Van Heusen’s trial, the very place Sadie had been hoping to avoid! She cursed under her breath as she settled carefully into the smoothly humming hover-taxi after typing in her destination. The blinking read-out informed her that her ride would cost three hundred credits and take thirty minutes. Sadie winced as she pressed her thumb over the red credit indicator and watched it read her print and deduct the credit from her account. The light turned green and the hover-taxi whooshed silently up into the air. She hoped the Times would give her some kind of expense account to cover this kind of thing in the future or she was going to be very broke very fast.

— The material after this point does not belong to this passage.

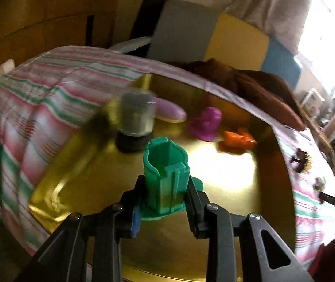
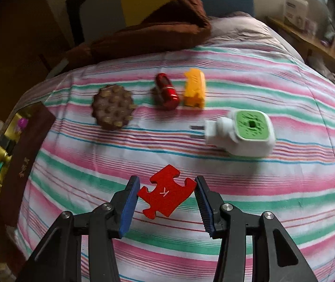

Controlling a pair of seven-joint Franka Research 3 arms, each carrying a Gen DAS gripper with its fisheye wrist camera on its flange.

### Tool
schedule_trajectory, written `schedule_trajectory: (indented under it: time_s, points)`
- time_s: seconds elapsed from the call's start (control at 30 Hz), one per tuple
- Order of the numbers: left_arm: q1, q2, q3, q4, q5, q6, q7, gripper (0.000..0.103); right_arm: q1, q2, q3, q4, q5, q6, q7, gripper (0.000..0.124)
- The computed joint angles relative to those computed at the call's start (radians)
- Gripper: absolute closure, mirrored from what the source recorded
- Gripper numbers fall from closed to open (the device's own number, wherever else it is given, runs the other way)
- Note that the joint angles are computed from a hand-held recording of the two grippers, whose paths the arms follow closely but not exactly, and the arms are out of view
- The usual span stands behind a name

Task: Organize rigid objects
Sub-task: 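Place the green spool upright in the gold tray and open the left tool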

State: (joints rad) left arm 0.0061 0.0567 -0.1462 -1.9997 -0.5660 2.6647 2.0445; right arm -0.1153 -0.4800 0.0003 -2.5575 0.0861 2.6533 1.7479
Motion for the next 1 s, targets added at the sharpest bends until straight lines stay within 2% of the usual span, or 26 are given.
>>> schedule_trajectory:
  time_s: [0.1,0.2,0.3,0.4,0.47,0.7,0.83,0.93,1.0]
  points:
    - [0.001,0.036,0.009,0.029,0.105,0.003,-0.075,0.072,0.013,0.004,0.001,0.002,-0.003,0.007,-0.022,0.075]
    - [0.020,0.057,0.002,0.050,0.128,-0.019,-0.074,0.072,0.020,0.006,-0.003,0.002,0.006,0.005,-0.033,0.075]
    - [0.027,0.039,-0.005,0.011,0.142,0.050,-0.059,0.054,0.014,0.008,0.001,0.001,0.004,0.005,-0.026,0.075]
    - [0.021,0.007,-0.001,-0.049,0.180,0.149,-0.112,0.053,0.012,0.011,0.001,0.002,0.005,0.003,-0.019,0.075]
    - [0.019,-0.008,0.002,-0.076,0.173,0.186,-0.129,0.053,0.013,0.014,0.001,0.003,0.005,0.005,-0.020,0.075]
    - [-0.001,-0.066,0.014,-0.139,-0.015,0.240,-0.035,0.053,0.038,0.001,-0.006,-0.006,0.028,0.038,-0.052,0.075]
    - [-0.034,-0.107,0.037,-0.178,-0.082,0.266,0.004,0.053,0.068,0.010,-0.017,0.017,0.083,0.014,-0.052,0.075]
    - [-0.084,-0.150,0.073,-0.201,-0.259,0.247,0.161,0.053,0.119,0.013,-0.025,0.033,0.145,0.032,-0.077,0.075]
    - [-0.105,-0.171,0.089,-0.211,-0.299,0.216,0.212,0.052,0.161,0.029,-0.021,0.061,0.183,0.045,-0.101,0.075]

As the taxi ate up the miles, Sadie stared out of the window, wishing she was heading anywhere but the trial. She supposed she was lucky she hadn’t had to be there for the whole thing. She had narrowly missed being subpoenaed as a witness, but apparently her tell-all article had branded her as prejudicial in the eyes of Van Heusen’s attorneys and they had worked hard to keep her from being called. Sadie had breathed a sigh of relief at the time, thinking that she surely would have run into Blakely and Holt if she showed at Van Heusen’s trial. It would have been unavoidable. Now she was going there anyway and she just bet one or both of them would be there.
Sadie lifted her chin, feeling defiant. Well, if it happened, it happened. She would just put on her most professional manner and explain that she didn’t have much time to talk because she had a deadline to meet.
Sooner than she would have liked the hover-taxi coasted down to a huge granite building that pierced the dirty sky of New New York like a gray, accusing finger. Sadie knew that Old Earth natives were proud that they lived on the only planet in the System that didn’t need an atmosphere dome, but the polluted brown air currents that swept past her as she disembarked made her wonder what was so great about going domeless. The air on Goshen had smelled dry and processed, but at least it didn’t stink. Squaring her shoulders, she marched up the endless granite steps to the front of the courthouse. She supposed she’d get used to the stink along with everything else after a while.